YOUR INSTRUCTIONS:
Show every line of the records below that contains the word "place".

┌──

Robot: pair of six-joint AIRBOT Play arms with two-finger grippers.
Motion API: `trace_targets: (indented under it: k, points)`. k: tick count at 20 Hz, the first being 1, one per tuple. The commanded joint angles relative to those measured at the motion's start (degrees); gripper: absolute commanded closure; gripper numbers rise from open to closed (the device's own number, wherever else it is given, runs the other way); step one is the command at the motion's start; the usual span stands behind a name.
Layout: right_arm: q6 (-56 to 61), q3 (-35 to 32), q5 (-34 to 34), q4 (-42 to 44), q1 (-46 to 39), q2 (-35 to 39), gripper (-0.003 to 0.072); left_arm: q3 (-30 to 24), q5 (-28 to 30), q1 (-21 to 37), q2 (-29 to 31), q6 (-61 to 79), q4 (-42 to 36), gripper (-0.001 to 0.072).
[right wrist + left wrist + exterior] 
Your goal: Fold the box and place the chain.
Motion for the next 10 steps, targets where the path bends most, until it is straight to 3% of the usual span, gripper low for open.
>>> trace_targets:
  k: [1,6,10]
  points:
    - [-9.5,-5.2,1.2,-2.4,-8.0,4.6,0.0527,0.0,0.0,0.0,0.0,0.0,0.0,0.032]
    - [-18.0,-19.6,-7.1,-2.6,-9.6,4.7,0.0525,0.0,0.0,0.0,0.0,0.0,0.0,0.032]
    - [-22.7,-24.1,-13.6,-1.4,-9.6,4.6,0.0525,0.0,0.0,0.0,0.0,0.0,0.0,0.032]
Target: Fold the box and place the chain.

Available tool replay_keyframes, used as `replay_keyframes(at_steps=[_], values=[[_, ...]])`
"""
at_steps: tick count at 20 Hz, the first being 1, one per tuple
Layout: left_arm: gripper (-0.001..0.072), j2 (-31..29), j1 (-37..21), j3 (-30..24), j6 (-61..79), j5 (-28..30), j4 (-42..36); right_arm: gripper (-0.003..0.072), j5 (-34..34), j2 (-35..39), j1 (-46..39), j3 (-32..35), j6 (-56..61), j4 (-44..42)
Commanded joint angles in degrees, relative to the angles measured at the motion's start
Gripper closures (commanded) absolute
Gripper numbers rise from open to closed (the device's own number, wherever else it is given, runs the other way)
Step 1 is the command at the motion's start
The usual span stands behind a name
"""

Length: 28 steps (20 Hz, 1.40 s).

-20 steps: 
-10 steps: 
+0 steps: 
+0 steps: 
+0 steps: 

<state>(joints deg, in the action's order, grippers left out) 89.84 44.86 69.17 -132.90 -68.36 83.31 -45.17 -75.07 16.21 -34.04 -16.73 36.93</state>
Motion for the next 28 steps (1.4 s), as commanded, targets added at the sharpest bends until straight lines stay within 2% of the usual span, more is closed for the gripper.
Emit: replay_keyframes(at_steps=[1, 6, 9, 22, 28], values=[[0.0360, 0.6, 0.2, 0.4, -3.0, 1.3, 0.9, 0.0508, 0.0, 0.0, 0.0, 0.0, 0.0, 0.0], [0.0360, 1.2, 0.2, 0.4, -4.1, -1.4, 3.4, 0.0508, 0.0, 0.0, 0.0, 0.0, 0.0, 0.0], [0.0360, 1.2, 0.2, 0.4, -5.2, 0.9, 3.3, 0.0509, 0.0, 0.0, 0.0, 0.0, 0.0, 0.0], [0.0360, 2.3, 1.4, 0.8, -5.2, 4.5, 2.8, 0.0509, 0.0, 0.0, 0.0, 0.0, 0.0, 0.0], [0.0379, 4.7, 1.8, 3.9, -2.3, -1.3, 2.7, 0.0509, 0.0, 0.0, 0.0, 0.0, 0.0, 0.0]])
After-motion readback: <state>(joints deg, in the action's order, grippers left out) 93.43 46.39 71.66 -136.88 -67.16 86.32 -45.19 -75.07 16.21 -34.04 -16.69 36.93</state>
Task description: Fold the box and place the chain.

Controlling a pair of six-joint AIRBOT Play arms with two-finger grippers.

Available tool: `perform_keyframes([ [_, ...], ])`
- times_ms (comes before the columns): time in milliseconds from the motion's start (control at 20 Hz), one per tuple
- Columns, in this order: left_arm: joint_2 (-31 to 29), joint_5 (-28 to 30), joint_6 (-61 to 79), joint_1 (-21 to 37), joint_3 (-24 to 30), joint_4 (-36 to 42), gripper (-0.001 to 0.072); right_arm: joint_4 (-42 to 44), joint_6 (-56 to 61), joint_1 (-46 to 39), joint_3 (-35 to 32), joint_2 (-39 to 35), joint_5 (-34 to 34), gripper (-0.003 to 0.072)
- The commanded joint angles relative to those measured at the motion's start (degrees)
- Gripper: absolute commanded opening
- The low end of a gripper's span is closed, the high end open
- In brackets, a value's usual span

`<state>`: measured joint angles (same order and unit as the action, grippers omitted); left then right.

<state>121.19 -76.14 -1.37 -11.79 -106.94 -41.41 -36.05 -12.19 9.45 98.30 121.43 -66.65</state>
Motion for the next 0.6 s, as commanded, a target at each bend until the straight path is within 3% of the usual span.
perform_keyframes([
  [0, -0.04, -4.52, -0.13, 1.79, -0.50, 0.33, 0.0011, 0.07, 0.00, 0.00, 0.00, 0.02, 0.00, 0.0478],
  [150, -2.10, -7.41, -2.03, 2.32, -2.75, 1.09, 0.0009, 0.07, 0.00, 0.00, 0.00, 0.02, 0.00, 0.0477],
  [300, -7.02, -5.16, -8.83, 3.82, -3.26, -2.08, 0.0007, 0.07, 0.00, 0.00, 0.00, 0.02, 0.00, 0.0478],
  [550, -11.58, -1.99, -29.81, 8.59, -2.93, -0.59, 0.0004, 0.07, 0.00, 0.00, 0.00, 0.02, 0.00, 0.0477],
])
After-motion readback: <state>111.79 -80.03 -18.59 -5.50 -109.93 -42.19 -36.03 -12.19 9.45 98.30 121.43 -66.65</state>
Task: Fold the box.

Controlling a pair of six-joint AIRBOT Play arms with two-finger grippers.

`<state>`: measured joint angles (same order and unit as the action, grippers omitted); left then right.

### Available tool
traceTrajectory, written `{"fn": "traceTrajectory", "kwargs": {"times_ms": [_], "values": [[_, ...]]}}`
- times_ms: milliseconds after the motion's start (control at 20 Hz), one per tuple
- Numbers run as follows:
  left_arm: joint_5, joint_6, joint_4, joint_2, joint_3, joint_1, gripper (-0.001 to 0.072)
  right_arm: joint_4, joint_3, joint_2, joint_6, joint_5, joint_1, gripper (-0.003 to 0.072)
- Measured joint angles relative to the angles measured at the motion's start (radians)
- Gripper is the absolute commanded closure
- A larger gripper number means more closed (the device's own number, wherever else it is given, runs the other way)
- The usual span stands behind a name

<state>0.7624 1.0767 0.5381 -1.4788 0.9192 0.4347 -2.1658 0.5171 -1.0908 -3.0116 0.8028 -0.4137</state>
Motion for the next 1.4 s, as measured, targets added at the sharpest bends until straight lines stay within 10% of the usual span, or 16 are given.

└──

ANSWER SPACE:
Your goal: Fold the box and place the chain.
Target: Fold the box and place the chain.
Task description: Fold the box and place the chain.

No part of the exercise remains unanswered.